Exercise
List each line of the data that holds the string "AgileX".

Saved entries
- - - - -

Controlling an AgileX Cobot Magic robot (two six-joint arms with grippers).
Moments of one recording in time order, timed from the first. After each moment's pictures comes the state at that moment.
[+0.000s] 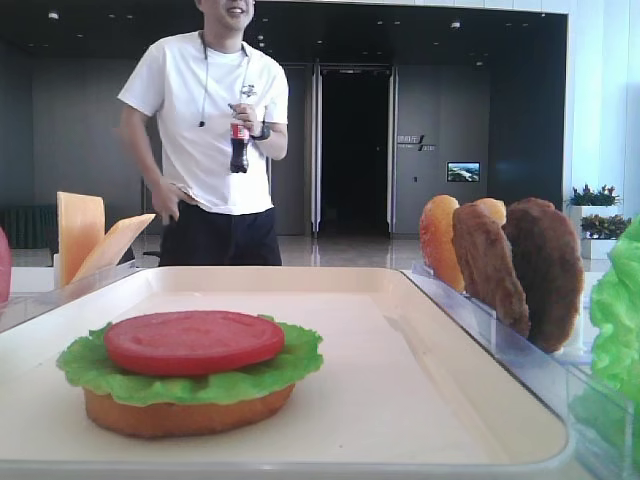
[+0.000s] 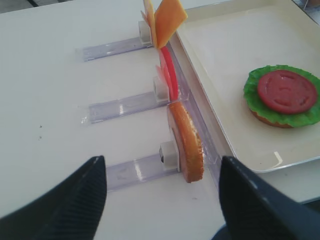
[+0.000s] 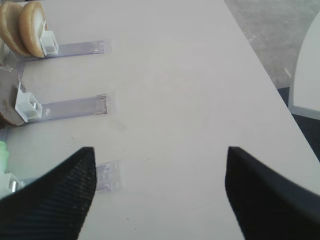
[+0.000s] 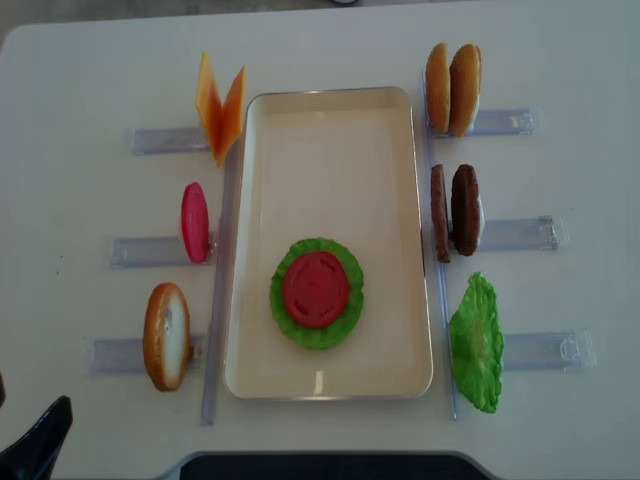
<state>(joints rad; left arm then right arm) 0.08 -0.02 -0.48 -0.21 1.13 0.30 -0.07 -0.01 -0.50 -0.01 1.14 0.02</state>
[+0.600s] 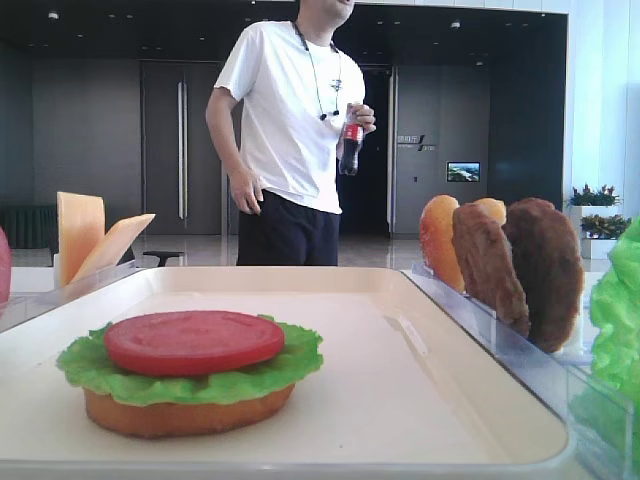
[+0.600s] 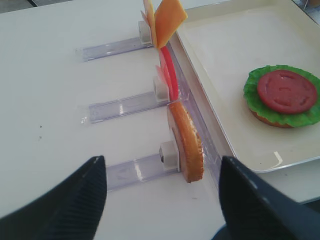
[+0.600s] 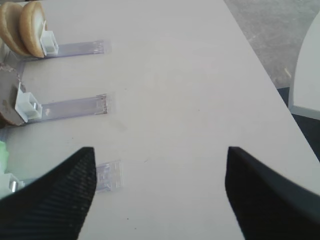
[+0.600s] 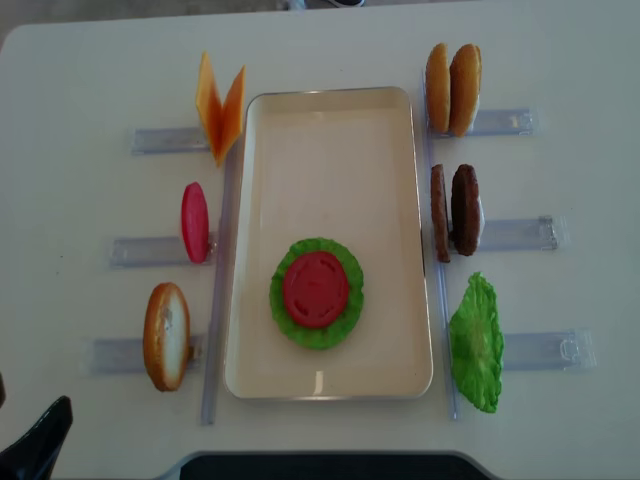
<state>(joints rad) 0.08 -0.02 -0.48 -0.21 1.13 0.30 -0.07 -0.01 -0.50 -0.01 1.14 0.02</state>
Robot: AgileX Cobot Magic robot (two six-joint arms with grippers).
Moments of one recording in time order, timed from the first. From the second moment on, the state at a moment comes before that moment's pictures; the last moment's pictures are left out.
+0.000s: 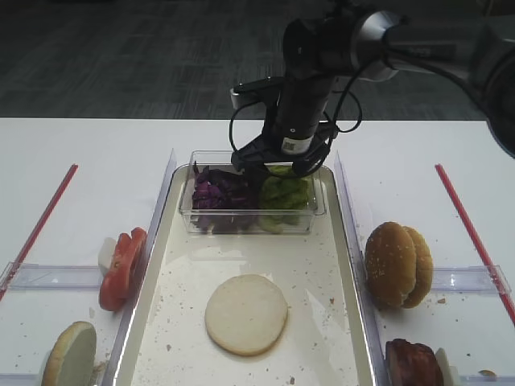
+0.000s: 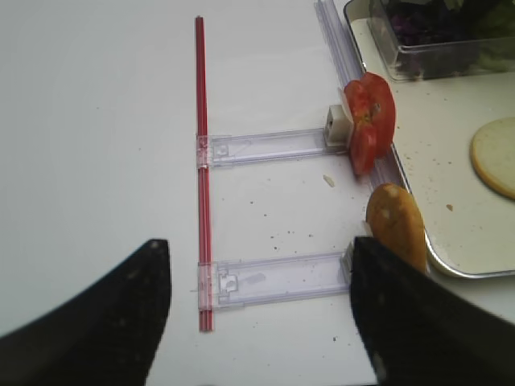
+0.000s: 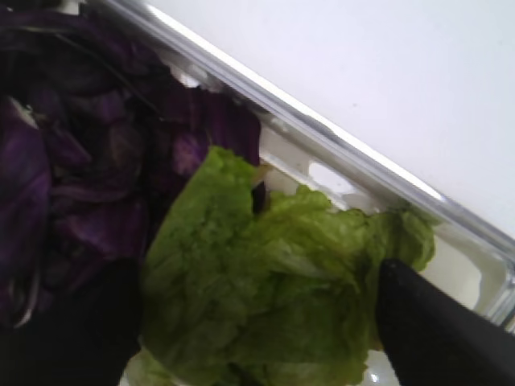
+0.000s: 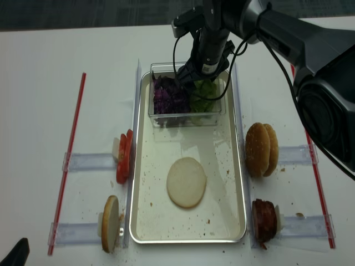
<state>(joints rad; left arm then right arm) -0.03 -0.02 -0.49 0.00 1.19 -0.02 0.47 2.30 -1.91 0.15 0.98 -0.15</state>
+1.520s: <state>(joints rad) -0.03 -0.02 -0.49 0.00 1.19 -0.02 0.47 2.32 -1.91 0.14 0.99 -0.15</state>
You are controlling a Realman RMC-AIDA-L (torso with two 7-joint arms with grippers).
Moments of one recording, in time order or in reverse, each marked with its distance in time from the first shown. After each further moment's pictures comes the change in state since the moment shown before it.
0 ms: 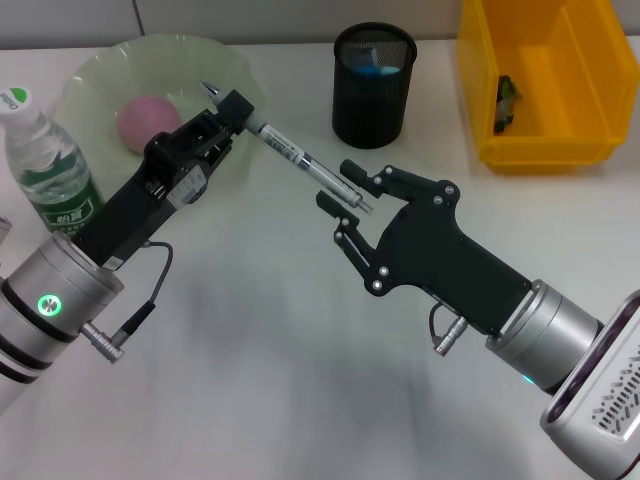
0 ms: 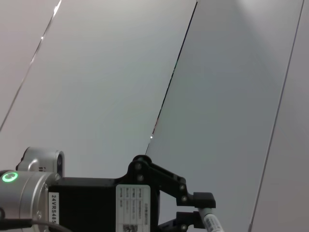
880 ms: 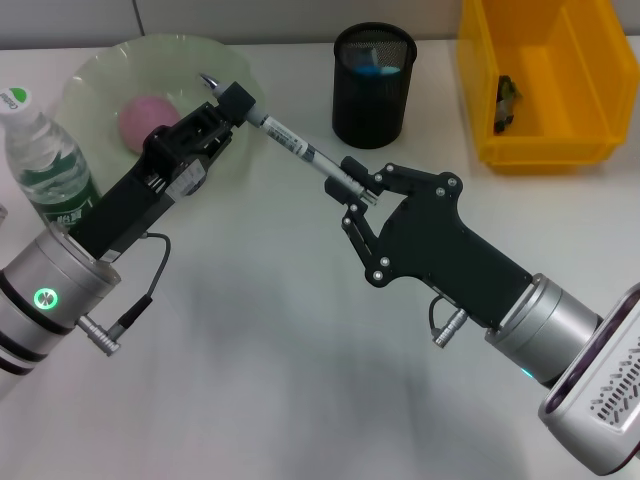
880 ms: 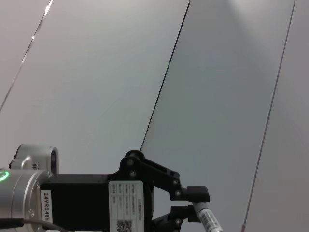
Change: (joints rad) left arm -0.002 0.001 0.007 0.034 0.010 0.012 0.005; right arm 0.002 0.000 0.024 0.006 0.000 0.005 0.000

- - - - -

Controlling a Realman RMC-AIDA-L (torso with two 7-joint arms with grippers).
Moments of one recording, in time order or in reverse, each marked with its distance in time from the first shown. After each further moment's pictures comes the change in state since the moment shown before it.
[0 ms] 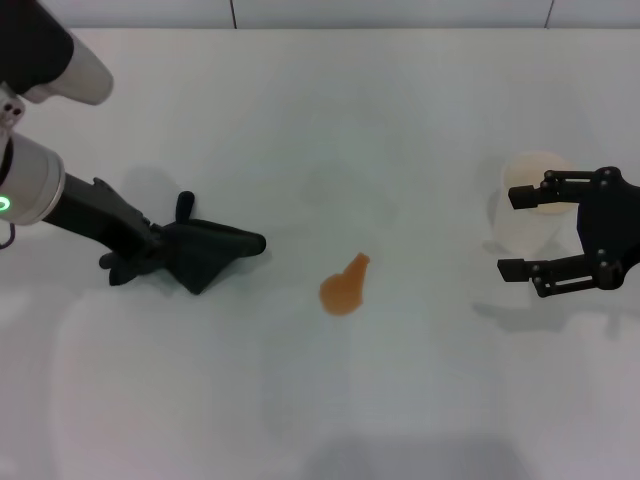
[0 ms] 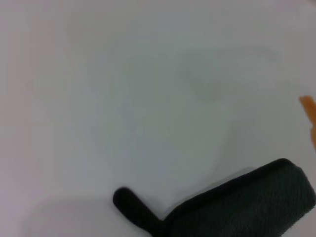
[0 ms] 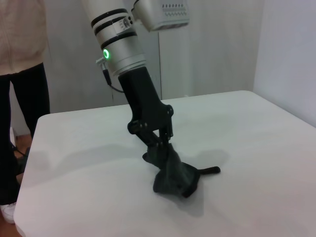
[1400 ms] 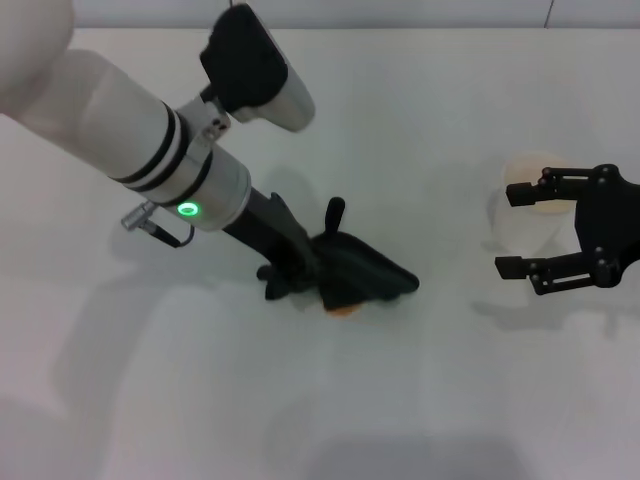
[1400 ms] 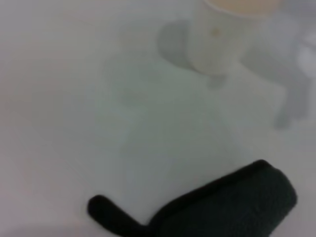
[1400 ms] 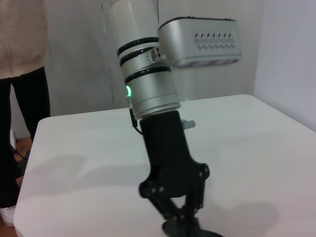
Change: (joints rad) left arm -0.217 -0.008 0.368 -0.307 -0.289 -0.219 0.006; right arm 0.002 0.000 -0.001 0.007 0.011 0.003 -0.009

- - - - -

Exercise output
Controlling an AgileX Cobot Magic robot (two six-joint arms with grippers).
Robot: AgileX Cobot Magic robot (two six-joint arms with grippers).

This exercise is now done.